You got to surrender and invite Him to invade you, to possess you, to transform you. Just accepting a theological proposition is not enough, there has to be a surrender to the person to the influx of Christ into their mind and heart and soul.

Second thing is there is the Apostles' Creed. I have said it seems ever since I was a young guy that the Apostles Creed for me sums up the basic doctrines of what one has to believe to be a Christian and specifically to be an evangelical. And it says everything accept one thing, which I think has to be added and this is the third point: I believe that you have to have a high view of Scripture.

You cannot look at the Bible and say it's an inspiring book, you can't look at the Bible and say its great Christian literature, you can't look at the Bible and say its interesting religious thought. But I think you have to believe, if you're going to have evangelical beliefs, you have to believe that the Bible was written by men into whom the Holy Spirit, the third member of the Trinity, invaded and possessed them, and guided what they wrote.

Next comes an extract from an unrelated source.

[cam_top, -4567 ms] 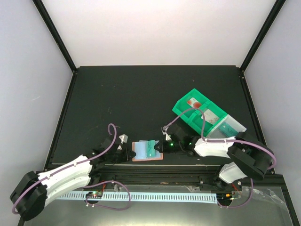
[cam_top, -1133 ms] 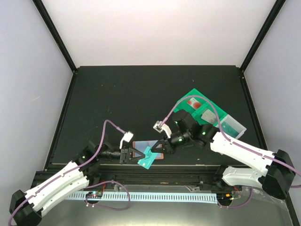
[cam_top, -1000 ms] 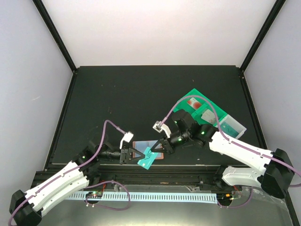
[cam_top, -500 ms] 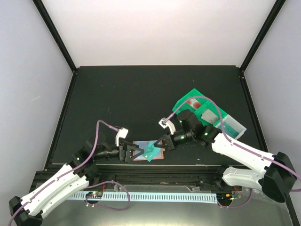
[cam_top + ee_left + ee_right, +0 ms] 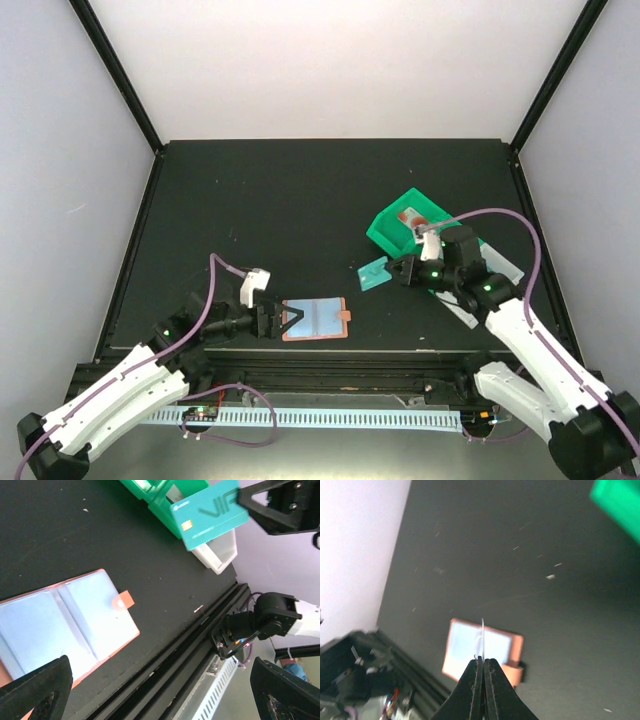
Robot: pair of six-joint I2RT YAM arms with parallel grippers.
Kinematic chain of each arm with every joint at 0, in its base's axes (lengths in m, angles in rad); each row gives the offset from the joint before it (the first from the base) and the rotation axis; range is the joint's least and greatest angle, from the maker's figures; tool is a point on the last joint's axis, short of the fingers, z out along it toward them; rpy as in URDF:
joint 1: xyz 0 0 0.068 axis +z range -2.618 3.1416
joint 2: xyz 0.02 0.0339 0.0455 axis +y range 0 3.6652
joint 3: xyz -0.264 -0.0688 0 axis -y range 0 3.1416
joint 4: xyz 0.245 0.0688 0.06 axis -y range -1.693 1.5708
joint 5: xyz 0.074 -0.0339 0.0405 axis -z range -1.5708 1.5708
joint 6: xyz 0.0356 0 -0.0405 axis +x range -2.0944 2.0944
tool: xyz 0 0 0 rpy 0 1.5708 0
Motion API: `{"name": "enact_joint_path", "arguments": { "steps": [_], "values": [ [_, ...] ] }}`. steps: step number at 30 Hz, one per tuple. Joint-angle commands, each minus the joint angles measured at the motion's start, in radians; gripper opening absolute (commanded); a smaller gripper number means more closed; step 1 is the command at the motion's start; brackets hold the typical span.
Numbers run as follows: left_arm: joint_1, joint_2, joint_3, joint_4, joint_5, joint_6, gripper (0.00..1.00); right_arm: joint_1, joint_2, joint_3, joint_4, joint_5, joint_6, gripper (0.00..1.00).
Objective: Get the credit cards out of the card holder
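The salmon-orange card holder (image 5: 318,320) lies open on the black table near its front edge, its pale blue pockets (image 5: 75,622) facing up. My left gripper (image 5: 288,322) stands open at the holder's left edge, with nothing between its fingers (image 5: 35,692). My right gripper (image 5: 400,272) is shut on a teal credit card (image 5: 375,275) and holds it in the air to the right of the holder, beside the green bin. The left wrist view shows the teal card (image 5: 210,515) face on. From the right wrist the card (image 5: 482,630) appears only as a thin edge above the holder (image 5: 462,647).
A green plastic bin (image 5: 410,222) with a clear compartment (image 5: 495,268) stands at the right of the table, partly behind my right arm. The table's metal front rail (image 5: 330,372) runs just below the holder. Dark walls edge the table at both sides.
My left gripper has opened and stays at the holder's left edge. My right gripper has carried the teal card up and to the right, away from the holder toward the green bin.
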Motion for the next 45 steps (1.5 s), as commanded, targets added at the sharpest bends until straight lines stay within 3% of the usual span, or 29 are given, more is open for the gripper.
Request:
{"name": "enact_joint_path", "arguments": {
  "steps": [1, 13, 23, 37, 45],
  "values": [
    [0.001, 0.031, 0.032, -0.023, -0.047, 0.037, 0.99, -0.084, -0.093, 0.060, -0.151, 0.202, 0.016, 0.01],
    [0.001, 0.087, -0.015, 0.028, -0.018, 0.020, 0.99, -0.209, -0.194, 0.208, -0.424, 0.728, -0.002, 0.01],
    [0.001, 0.097, -0.026, -0.019, -0.016, 0.064, 0.99, -0.372, -0.195, 0.204, -0.427, 0.873, 0.006, 0.01],
    [0.002, 0.133, -0.017, 0.009, 0.022, 0.099, 0.99, -0.730, -0.028, 0.060, -0.182, 0.559, -0.056, 0.01],
    [0.002, 0.187, -0.007, 0.010, 0.040, 0.114, 0.99, -0.774, 0.035, -0.058, 0.033, 0.458, -0.056, 0.01]
  ]
}}
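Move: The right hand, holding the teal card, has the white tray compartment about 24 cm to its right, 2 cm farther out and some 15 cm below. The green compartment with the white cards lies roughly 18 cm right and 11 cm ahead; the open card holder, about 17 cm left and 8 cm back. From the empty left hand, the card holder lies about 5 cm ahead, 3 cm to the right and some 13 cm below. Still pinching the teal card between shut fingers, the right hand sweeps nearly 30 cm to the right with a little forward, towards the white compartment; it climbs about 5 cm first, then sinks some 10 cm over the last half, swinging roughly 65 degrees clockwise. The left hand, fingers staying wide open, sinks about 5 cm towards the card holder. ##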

Those three things. So far as being evangelical in theology is concerned, they are the things that I believe. So in that sense, I am still an evangelical when it comes to faith practices and faith beliefs. What I am trying to communicate, and I think a lot of people would agree with me, is that the word "evangelical" has become politicized in a way that causes some of us to be alarmed. This has to do a great deal with what is presently going on in the political scene here in the United States.

When the word evangelical becomes synonymous with being in the Donald Trump camp, I have a problem with that. Just as much as I have a problem with being evangelical is putting you in the Hillary Clinton camp.

I think to tie up the Christian faith with any political ideology is in fact to distort what we are and I think it verges on idolatry. When we remake God in our own political image, I think we have really some serious problems. So that becomes a big thing with me and that's why I think the word has lost a lot of the meaning it once had.